Salário mínimo por hora nos principais destinos de intercâmbio e no Brasil.

Olhando para os valores dos salários mínimos no exterior em comparação ao Brasil, ficam algumas dúvidas:

1- É verdade ou fake a diferença gritante entre os destinos?
2- Porque eles ganham tanto a mais que nós, aqui no Brasil?
3- Será que é realmente possível estudar e trabalhar nestes países?
4- Com este dinheirão vou conseguir me manter?
5- Se eu voltar para o Brasil vou conseguir trazer uma mala de dinheiro e viver rica e feliz depois do intercâmbio?

Veja esta e outras respostas neste post e pode ter certeza que você via se surpreender com as verdades e exageros destas perguntas…

Já sabemos  que o Brasil é um dos países com o menor salário mínimo do mundo, o que torna uma missão quase impossível conseguir juntar seu pé de meia fazendo alguns tipos de trabalhos que são muito importantes para sociedade mas que pagam muito pouco  para o profissional dedicado… Que diria para quem está no inicio de carreira e ainda tem que trabalhar e estudar, não é isso mesmo?

Quando olhamos para o exterior e vemos salários mínimos altos parece ser mentira, mas não é: Na Austrália, por exemplo, temos um salario mínimo por hora de AUD 19,00, ou seja, se converter são quase R$75,00 por hora trabalhada. E SIM! Isso é verdade.

O que pode ser um pouco distorcido é a interpretação já que não podemos converter e pensar que o custo de vida igual do Brasil. Algumas coisas como acomodação e transporte podem custar muito mais do que aqui dependendo de onde você for. Mas o acesso ao dinheiro, ao emprego e principalmente ao equilíbrio é realmente mais fácil.

Sabendo que o salario mínimo do exterior é maior, pensamos: Realmente vou conseguir viver se o custo de vida lá é maior?  A resposta é: Sim! Mesmo sendo um estudante internacional, vivendo entre escola, festas e trabalho, você vai conseguir pagar suas contas e viver bem.

Mesmo o custo de vida sendo maior, o salário acompanha, ou seja, você trabalha, mas não só para comer, você consegue ter uma vida.

O trabalho no exterior vem recheado de decisões que envolvem muitos fatores, uma mudança radical de vida, mas atrás de tudo isso, existem muitos benefícios como aprender outra língua, conhecimento de cultural, crescimento de networking, além de toda a conquista pessoal.

Hoje em dia são infinitas as possibilidades para o estudante no exterior. Alguns países os brasileiros podem trabalhar legalizados e com isso além de alavancar a língua, terão o sonhado salário em moeda estrangeira como  por exemplo:

  • Irlanda os estudantes podem trabalhar por até 20h/semana durante as aulas
  • Estados Unidos é permitido que o estudante exerça funções dentro do campus universitário por no máximo 20 horas por semana durante o período de aulas e por no máximo 40 horas semanais durante as férias.
  • Canadá – em alguns cursos, durante as aulas, os estudantes podem trabalhar até mesmo dentro da grade curricular da escola. E no período de férias escolares, por sua vez, é permitido trabalhar até 40 horas semanais.
  • Austrália – a queridinha dos estudantes que procuram estudo + trabalho, com o sonhado AUD19,00 por hora como mínimo oferece além deste gordo salário, uma grande quantidade de empregadores disponíveis para empregar pessoas de qualquer nível de inglês e ainda o governo assegura a condição de empregado participante dos programas de aposentadoria com recebimento ou lá na frente (quando estiver aposentando) ou quando resolver sair em definitivo do país.
  • Nova Zelândia – parecida com a Austrália, alguns empregos chegam pagar NZD50,00 para um tosquiador de ovelhas por exemplo e com este dinheiro, o estudante facilmente vai ter uma vida bemmmmm confortável.

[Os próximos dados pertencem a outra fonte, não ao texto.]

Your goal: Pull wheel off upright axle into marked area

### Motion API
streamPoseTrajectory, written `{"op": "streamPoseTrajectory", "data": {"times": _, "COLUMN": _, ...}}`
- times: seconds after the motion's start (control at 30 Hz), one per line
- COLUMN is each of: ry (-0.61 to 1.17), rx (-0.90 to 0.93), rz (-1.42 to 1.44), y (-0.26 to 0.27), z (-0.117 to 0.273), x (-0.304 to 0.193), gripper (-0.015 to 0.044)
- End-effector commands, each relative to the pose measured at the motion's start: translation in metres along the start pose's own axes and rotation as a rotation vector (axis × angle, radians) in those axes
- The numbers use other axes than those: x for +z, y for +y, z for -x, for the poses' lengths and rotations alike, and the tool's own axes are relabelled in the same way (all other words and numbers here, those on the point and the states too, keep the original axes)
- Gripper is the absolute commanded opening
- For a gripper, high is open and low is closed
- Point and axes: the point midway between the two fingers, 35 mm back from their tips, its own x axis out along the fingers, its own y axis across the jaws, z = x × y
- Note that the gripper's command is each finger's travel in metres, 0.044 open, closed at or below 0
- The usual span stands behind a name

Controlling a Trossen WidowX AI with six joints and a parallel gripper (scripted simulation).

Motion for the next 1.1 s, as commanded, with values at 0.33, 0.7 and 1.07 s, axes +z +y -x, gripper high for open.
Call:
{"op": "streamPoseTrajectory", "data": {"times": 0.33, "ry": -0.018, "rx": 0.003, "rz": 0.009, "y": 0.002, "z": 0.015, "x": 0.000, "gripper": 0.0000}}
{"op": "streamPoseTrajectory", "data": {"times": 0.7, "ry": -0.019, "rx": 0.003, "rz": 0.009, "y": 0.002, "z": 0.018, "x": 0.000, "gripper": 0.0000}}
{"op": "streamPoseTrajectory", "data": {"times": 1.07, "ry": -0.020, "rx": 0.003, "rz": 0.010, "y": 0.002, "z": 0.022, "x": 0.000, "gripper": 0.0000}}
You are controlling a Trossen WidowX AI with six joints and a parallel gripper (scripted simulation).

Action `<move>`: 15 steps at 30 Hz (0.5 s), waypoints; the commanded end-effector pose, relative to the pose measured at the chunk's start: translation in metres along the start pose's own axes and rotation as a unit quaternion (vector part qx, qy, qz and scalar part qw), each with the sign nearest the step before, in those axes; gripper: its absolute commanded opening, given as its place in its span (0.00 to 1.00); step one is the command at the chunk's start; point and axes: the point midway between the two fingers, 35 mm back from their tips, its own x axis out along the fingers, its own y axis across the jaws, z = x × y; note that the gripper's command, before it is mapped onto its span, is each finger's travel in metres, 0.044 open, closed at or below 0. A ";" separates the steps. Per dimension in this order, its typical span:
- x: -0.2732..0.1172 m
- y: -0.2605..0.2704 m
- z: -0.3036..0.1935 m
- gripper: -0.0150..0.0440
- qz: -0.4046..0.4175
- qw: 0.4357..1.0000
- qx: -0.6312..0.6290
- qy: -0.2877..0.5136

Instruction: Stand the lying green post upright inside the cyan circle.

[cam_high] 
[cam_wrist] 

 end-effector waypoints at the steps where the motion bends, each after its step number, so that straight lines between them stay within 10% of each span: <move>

O que não podemos deixar de fazer é colocar este sonho com pés fortemente fincados no chão para que não aconteça nenhum tipo de erro de interpretação: Você como estudante internacional não vai fazer uma mala de dinheiro e se aposentar no Brasil por conta deste “esforço”. O intercâmbio com trabalho te ajuda a se manter, possibilita uma qualidade de vida melhor do que de um estudante no Brasil, deixa aquela sonhada regalia de uma super viagem pelo mundo se tornar alcançável, mas não é uma maneira de enriquecer e voltar para o Brasil. Como estudante, sua prioridade sempre será estudos e os países presam por isso.
A melhor parte de ser estudante na gringa é a certeza que quanto maior for sua qualificação, maiores serão as possibilidades. Pense nisso!